Help is at hand. The European Commission has been battling the tech titans for several years, playing Whac-A-Mole while trying to rein them in. Now three key initiatives in Washington look set to add teeth to the fight.

First, the Biden administration secured agreement at the recent G7 summit to impose a global minimum corporate tax rate of 15%. This accord aims to prevent profit-shifting as countries compete to lure multinationals in a race to the bottom. It will limit the jurisdiction-shopping that has become a hallmark of global trade, particularly for companies that deal in intangible goods and services. With G7 backing, we can expect the G20 and OECD to follow suit, which should bolt the door on this lurk.

Second, the administration has appointed Lina Khan to chair the Federal Trade Commission. The commission is charged with enforcing antitrust law and protecting consumers. At 32, Khan is the youngest chair in the agency’s history. A Yale law graduate, she created a splash in 2017 with a seminal article in the Yale Law Journal titled “Amazon’s antitrust paradox”. She has also taken aim previously at Google’s market power, prompting pushback from the giant. Khan is expected to use her authority to tackle the big five head on.

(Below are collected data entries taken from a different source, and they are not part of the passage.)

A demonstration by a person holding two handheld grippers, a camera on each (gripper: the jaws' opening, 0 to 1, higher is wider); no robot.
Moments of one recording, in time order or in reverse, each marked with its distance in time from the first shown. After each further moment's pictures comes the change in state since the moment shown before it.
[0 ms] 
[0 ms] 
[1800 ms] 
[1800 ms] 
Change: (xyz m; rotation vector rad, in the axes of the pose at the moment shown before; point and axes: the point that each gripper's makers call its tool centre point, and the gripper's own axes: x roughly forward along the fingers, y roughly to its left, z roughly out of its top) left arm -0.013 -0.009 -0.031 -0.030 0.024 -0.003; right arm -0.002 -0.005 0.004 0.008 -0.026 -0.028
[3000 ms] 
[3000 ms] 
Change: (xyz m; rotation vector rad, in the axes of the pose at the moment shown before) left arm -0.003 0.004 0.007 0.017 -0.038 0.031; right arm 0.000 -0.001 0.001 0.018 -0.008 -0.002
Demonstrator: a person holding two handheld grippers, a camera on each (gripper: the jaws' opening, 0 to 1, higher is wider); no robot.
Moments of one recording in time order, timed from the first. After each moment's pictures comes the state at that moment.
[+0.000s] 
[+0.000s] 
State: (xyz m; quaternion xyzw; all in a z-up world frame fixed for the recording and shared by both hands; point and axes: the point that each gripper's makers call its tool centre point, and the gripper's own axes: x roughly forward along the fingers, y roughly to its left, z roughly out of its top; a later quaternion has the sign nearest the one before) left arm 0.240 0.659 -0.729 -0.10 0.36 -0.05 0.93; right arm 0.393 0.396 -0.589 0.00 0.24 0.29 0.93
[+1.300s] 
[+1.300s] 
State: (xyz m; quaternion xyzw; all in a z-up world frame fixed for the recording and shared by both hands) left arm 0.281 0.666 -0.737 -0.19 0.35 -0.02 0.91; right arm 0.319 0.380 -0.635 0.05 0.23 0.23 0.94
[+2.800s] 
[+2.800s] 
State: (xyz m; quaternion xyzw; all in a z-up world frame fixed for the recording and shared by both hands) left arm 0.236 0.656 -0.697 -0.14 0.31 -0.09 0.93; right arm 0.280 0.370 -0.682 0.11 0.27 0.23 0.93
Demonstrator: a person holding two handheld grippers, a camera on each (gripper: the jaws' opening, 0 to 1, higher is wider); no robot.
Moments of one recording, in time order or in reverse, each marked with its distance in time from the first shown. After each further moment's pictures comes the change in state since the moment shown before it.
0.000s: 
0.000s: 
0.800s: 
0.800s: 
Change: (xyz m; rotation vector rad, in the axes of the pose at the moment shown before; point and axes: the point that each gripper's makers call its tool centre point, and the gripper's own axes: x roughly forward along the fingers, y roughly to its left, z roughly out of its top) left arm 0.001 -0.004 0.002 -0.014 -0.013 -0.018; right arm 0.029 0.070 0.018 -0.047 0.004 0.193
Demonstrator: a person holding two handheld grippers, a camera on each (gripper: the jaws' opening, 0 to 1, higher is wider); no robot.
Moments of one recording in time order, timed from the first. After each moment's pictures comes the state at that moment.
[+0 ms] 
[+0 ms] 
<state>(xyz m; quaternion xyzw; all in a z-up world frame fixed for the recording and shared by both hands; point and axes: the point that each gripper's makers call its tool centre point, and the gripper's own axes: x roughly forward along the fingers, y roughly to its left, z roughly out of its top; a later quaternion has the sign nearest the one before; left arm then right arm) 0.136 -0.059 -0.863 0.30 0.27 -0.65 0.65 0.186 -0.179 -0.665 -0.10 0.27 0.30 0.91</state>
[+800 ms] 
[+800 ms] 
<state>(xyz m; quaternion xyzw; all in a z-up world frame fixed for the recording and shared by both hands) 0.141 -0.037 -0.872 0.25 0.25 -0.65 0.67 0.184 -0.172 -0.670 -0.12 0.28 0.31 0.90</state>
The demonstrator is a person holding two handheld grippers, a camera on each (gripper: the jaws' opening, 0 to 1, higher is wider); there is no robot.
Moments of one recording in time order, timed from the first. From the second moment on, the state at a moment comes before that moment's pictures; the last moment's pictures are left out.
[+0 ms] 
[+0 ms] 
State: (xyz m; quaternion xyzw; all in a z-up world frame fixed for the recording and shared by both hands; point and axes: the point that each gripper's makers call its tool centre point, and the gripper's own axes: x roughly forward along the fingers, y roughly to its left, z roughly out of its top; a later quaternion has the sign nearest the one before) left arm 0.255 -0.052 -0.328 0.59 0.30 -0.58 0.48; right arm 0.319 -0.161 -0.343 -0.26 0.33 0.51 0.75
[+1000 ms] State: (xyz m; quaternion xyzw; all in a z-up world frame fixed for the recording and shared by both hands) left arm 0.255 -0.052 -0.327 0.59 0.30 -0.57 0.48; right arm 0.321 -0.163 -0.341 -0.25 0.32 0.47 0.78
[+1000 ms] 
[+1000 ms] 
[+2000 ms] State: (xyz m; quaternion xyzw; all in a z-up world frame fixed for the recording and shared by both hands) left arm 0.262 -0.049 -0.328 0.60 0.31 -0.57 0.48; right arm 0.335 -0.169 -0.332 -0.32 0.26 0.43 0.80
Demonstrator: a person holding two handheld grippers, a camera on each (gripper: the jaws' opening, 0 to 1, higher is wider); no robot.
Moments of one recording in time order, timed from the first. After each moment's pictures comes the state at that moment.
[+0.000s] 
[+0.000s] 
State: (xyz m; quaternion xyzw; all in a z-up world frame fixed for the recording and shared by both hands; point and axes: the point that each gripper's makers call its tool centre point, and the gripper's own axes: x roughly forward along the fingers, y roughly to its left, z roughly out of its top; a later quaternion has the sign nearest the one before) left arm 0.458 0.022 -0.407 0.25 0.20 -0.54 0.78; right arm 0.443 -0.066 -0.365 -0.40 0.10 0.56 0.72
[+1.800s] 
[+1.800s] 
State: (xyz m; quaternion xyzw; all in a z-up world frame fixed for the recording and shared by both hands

Third, in a rare display of genuine bipartisanship, Congress is debating a package of antitrust legislation to curtail the tech giants’ might. Six bills would limit acquisitions, strengthen oversight and enforcement, and block unfair trade practices, among other steps.

Democrats are motivated by consumer interests. Republicans believe the tech firms are biased against them. Regardless of reasoning, it appears that Washington has finally caught up with the digital age.

Together these measures should achieve what Roosevelt did in his time. By levelling the playing field, he opened the door to competition and innovation, allowing better quality, lower prices and more choice for customers. We should all want that.

The big five won’t fade away any time soon. They will deploy every weapon at their disposal to fight back against any regulation. That’s what whales do. But change is coming to Silicon Valley. And it’s about time.